Your goal
Which of the lines below holds the string "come"? Copy every line that does.

_____

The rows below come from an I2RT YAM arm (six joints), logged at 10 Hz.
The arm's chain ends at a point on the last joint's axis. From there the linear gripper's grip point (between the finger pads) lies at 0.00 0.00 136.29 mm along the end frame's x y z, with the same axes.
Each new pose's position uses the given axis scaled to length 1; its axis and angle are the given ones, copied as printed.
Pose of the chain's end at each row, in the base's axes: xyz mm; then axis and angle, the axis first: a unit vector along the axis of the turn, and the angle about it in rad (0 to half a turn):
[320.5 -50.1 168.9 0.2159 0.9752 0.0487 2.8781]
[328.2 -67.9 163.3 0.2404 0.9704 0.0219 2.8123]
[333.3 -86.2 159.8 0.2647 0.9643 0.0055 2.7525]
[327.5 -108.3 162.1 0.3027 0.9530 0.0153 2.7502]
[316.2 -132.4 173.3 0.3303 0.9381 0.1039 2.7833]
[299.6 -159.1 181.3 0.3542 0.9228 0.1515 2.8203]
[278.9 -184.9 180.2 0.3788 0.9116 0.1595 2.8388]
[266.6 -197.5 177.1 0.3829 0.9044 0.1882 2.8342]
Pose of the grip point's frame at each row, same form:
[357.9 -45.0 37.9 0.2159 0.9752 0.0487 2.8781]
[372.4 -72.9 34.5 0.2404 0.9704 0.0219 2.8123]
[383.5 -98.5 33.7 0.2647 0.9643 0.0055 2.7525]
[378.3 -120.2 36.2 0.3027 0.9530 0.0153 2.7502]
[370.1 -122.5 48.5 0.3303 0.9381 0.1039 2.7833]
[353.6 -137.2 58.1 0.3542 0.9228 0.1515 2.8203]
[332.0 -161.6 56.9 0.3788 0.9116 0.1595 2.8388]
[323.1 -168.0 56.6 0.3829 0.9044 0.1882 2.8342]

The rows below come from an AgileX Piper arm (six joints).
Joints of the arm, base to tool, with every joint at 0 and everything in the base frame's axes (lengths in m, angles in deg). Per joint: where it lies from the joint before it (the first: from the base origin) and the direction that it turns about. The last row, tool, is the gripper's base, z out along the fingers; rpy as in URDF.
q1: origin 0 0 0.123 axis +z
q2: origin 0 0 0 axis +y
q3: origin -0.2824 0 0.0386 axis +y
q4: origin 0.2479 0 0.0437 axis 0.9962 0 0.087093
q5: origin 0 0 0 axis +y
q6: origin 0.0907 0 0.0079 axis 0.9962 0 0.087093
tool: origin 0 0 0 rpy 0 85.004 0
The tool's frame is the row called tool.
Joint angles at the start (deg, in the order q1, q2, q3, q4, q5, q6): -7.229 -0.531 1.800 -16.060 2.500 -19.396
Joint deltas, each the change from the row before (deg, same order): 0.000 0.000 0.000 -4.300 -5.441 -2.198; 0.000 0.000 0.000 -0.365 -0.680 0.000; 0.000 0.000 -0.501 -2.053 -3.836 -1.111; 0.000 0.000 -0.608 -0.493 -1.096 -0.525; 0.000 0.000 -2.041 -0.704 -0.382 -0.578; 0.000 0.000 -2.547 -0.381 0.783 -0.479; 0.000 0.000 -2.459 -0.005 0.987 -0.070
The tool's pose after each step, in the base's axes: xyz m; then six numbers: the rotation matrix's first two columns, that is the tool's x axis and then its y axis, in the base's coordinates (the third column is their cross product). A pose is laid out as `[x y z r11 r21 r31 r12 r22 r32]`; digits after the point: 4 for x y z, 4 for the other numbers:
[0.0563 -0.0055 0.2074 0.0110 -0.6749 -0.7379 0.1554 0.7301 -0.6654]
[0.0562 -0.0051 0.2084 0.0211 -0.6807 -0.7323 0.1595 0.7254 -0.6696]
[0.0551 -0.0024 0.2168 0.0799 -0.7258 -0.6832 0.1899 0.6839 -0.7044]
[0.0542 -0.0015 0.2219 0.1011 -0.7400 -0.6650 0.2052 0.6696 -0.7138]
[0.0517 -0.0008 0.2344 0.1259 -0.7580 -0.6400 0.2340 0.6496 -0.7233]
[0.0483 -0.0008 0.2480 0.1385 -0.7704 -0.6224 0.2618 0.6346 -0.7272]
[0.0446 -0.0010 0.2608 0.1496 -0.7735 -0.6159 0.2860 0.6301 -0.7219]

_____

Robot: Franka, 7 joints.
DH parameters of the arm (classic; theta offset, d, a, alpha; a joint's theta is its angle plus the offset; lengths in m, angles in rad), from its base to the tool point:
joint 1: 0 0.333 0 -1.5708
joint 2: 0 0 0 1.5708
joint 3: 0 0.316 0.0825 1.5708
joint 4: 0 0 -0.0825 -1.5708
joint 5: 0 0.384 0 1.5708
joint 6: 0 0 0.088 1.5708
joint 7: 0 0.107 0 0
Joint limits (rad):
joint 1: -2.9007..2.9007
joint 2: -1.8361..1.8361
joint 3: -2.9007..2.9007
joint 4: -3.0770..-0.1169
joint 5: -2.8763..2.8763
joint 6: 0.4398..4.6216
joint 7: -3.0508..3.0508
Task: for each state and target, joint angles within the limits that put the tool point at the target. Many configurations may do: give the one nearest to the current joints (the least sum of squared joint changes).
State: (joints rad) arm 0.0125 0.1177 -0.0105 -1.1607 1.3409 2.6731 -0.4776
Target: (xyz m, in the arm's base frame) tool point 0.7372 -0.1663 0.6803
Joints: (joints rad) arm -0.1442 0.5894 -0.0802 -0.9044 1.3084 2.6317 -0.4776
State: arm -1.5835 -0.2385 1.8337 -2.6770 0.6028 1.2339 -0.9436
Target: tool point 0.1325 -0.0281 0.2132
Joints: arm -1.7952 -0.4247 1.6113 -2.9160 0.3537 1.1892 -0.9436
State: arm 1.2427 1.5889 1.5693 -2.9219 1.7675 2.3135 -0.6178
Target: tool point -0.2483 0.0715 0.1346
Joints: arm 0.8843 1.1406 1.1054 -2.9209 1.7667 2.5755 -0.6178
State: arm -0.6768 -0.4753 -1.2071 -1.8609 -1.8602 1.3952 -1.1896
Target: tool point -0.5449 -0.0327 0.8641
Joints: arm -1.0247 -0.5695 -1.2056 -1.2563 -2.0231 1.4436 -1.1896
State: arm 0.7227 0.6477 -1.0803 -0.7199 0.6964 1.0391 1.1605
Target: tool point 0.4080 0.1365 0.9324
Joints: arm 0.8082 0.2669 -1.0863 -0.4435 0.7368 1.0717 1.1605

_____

Response box
The rows below come from an I2RT YAM arm (six joints), logged at 10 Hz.
The rows below come from an AgileX Piper arm (six joints).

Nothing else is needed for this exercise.